Looking good is very important.

Looking good is very important.

10. They appreciate food and they know where it comes from. I know. Duh. It’s not exactly a secret that Italians are into food. But the second part of that sentence is actually more interesting (and important) than the first. Most cities around the world are totally delinked from the rural roots of agriculture. For most people, food comes from supermarkets. This is only going to get worse with runaway urbanization — by 2020, an average of 70% of all people will live in cities. Urban growth is particularly affecting developing countries, where 50 years ago most people lived on farms. Losing our ties to the countryside has all sorts of implications, such as the demise of the smallholder farmer, loss of food traditions, over-dependence on highly processed, fatty processed foods with delightful spin-offs like obesity, malnutrition and related problems like cardiovascular disease, cancer and type 2 diabetes. This is happening all over the world, the Western Foodie’s love for the farmers’ market notwithstanding.

Rome and many other Italian cities have a closer connection to the origins of its food than do many developing countries where agriculture remains the most important economic sector.

Rome and many other Italian cities have a closer connection to the origins of its food than do many developing countries where agriculture remains the most important economic sector.

But it is happening less quickly in Italy. In Rome, at any rate, there is almost a continuum between city and country. Drive a half hour in any direction and you are deep in agricultural country. And there are agricultural pockets all through the city. I used to live in an apartment in central Rome that backed up onto an archeological site that the government ran out of money to dig. So farmers came in and grazed their sheep there. Villa Pamphili is dotted with blackberry bushes and fig, lemon and orange trees and there are always oldies out there gathering wild greens and mushrooms in plastic shopping bags. Supermarkets only became a thing about a decade ago and there are still tons of fresh fruit and vegetable shops, about eight in my immediate neighborhood alone, not to mention a big farmers’ market up the road. I also count four butchers within a five-minute walk.

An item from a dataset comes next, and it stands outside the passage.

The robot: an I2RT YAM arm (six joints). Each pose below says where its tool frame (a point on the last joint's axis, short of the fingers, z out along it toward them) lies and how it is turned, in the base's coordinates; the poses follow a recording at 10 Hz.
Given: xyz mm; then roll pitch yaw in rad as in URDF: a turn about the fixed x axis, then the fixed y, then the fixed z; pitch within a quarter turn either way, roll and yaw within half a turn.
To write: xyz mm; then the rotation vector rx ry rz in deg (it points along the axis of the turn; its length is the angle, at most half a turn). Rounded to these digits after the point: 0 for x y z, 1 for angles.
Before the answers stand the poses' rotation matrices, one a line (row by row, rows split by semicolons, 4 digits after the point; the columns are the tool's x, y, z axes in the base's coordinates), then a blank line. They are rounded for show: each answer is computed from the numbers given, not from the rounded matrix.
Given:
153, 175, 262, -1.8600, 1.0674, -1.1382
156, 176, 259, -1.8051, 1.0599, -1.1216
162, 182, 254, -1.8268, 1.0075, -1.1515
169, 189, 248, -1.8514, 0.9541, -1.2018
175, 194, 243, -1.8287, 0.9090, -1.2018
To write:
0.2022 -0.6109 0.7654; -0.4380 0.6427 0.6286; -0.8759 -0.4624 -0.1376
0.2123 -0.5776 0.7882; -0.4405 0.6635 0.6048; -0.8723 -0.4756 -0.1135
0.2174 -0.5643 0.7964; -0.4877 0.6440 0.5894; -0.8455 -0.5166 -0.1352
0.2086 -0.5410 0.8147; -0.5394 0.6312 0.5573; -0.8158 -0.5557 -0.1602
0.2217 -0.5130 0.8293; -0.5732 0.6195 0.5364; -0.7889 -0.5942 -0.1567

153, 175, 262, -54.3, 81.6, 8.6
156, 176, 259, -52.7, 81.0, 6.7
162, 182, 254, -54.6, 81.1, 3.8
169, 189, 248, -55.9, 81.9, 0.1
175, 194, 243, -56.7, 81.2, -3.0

Are things changing here? Of course. There are fast food places everywhere (although quite a few MacDonalds have closed down in the past few years), supermarkets are supplanting a lot of the mom and pop groceries of yore and there are a lot more microwaveable options than there were five years ago. But most Italians still believe in the importance of a regular home-cooked family meal based on fresh ingredients. And as long as they understand and connect to the roots of the food they eat, that’s not likely to change completely.